> DIRECTIONS FOR THIS TASK:
Nothing but the text of the records should come back; copy it exactly and leave the pictures out.

> GIVEN INFORMATION:
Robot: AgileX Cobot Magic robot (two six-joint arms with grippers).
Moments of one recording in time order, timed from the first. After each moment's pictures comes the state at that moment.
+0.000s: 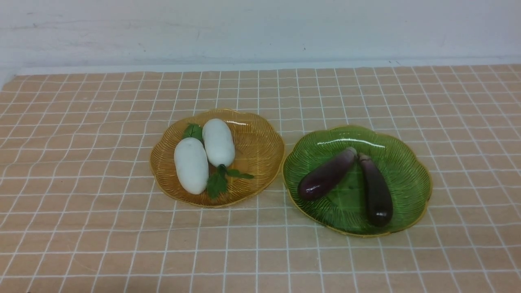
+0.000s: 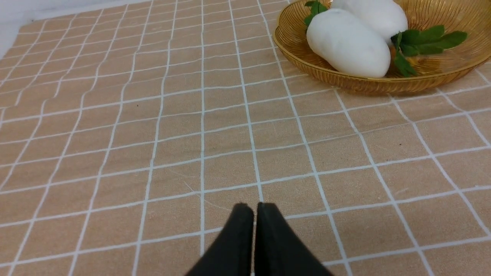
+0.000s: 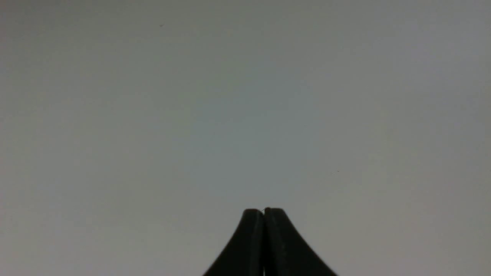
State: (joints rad) right arm 0.18 0.02 -0.32 -0.01 -0.14 0.07; left arm -0.09 -0.01 0.03 0.03 0.38 0.03
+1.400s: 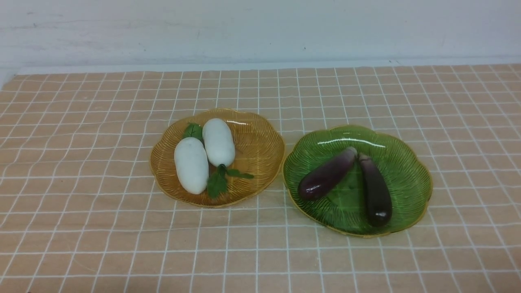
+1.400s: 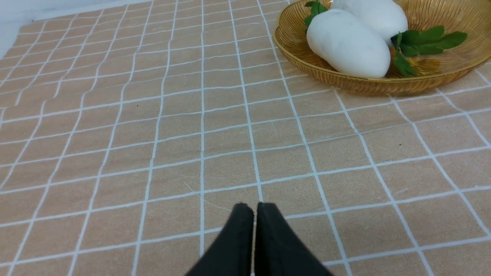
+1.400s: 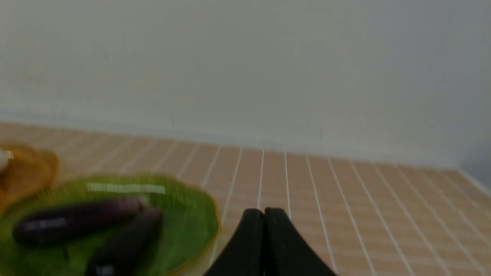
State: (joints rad) right arm 0.04 -0.01 0.03 -0.10 0.33 0.01; left arm -0.09 -0.01 0.03 0.03 0.38 0.03
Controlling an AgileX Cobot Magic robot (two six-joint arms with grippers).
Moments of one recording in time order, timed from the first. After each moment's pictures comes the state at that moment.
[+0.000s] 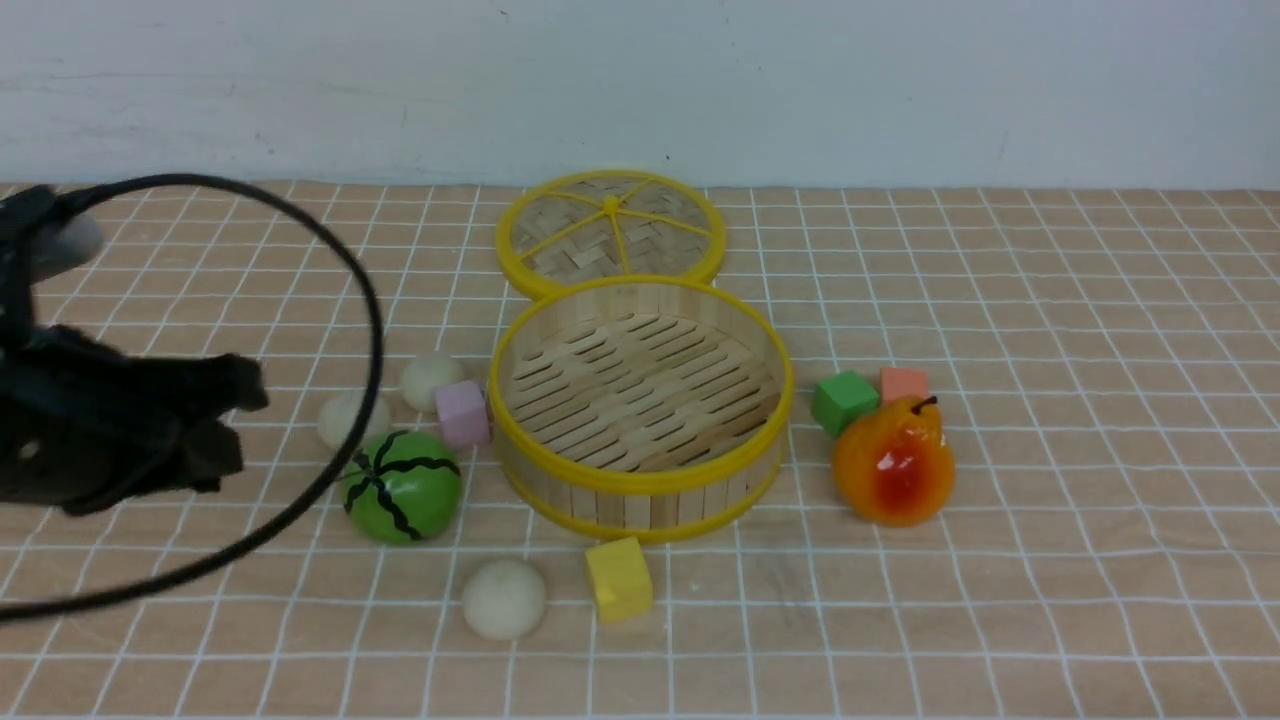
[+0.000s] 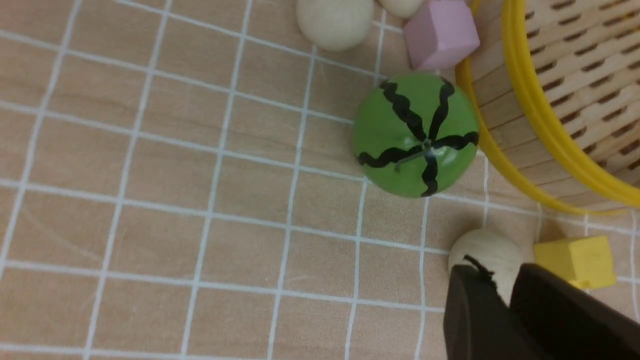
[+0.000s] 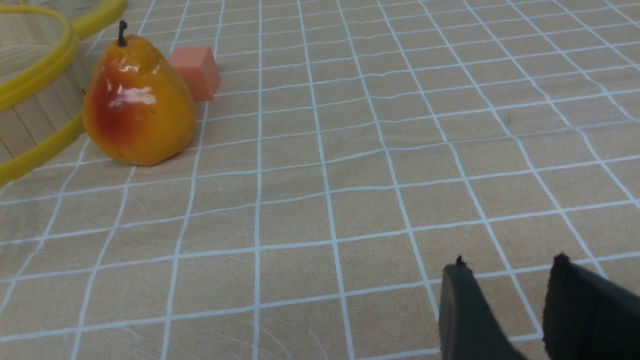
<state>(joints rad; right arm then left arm) -0.05 -0.01 0.02 -0.07 0.39 0.16 -0.11 1.21 -0.91 -0.24 0.66 -0.18</state>
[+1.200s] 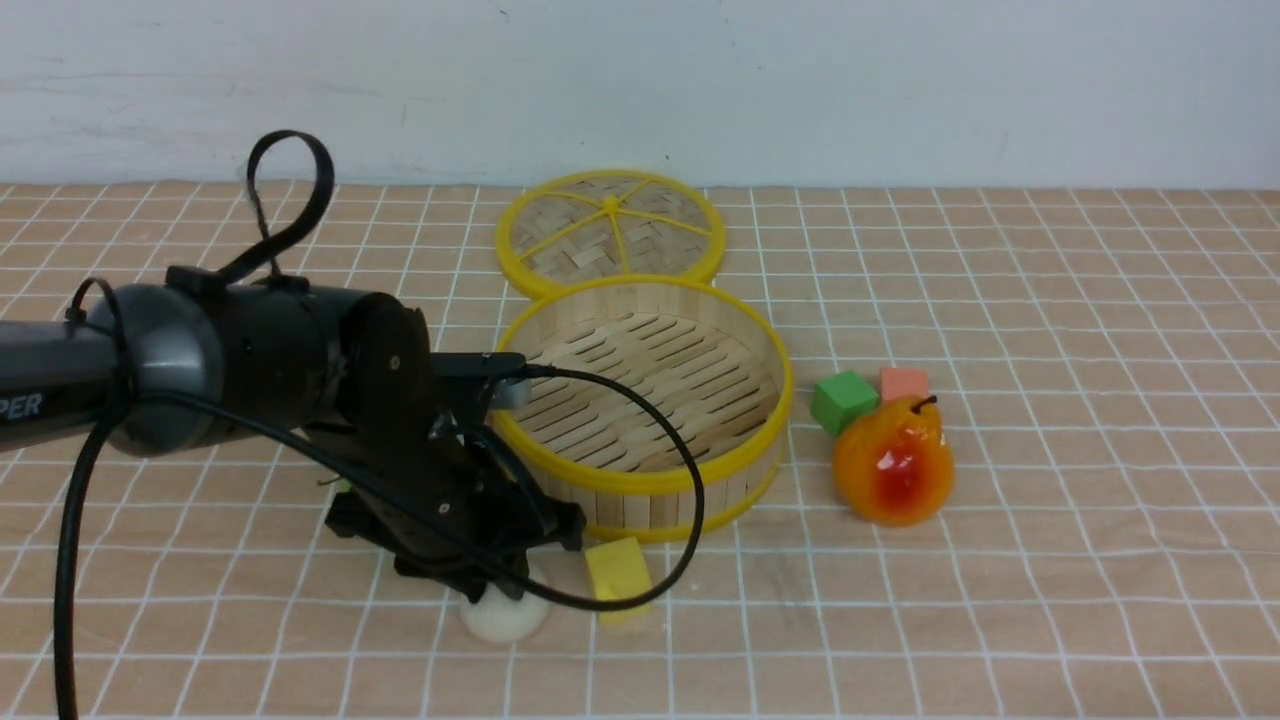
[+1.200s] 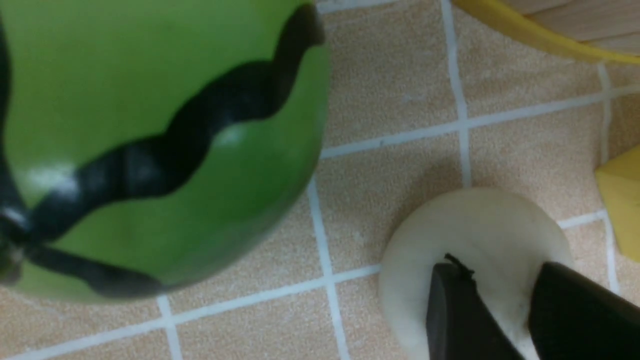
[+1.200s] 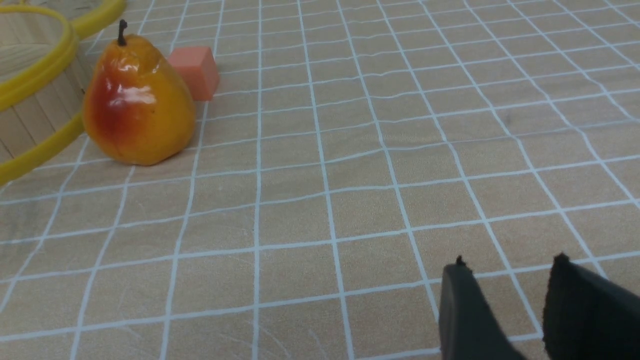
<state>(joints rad) -0.05 -0.01 0.02 -0.07 0.39 0.16 -0.43 1.81 -1.14 -0.17 0.64 -0.15</state>
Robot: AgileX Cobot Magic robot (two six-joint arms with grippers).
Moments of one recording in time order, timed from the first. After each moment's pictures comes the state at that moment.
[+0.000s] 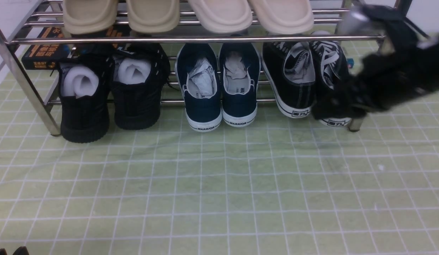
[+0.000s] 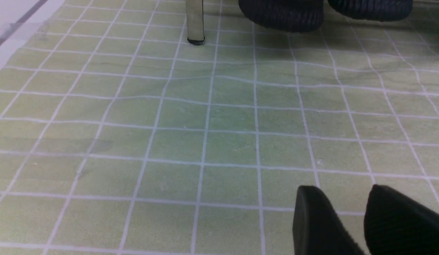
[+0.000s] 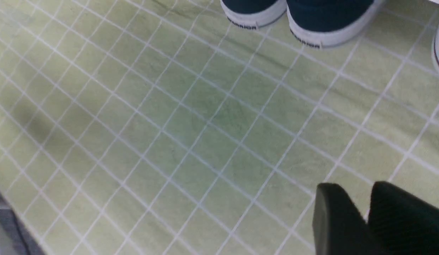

> SOLUTION FOR THIS TASK:
Robot: AgileX Cobot Magic robot (two six-joint arms with grippers).
Moments of one recording in time order, timed from the first. After each moment's pictures comes the state at that moment.
+0.000s: 
+0.000s: 
+0.000s: 
State: (joints rad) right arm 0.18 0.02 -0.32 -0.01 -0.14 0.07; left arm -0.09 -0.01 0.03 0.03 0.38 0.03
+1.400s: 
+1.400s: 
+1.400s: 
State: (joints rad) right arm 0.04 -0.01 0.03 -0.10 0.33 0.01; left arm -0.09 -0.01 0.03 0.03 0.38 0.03
Controlling an AgileX Cobot Magic robot (two six-joint arms with grippers).
Moments of one recording in time order, timed from the first. After each moment's pictures comes the state at that moment.
[+0.000s] 
[+0.000s] 
[+0.000s] 
<state>(joints rad; right arm then left arm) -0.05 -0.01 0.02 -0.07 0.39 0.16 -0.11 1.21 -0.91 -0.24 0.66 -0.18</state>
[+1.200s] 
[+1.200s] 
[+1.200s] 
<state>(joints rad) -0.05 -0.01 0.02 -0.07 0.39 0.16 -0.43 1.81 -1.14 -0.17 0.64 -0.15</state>
Robot: AgileX Cobot Magic robot (two six-joint arms with grippers).
Moments of one recording in time order, timed from the first. After each moment's pictures comes the state at that moment.
[+0.000s] 
[+0.000s] 
[+0.000s] 

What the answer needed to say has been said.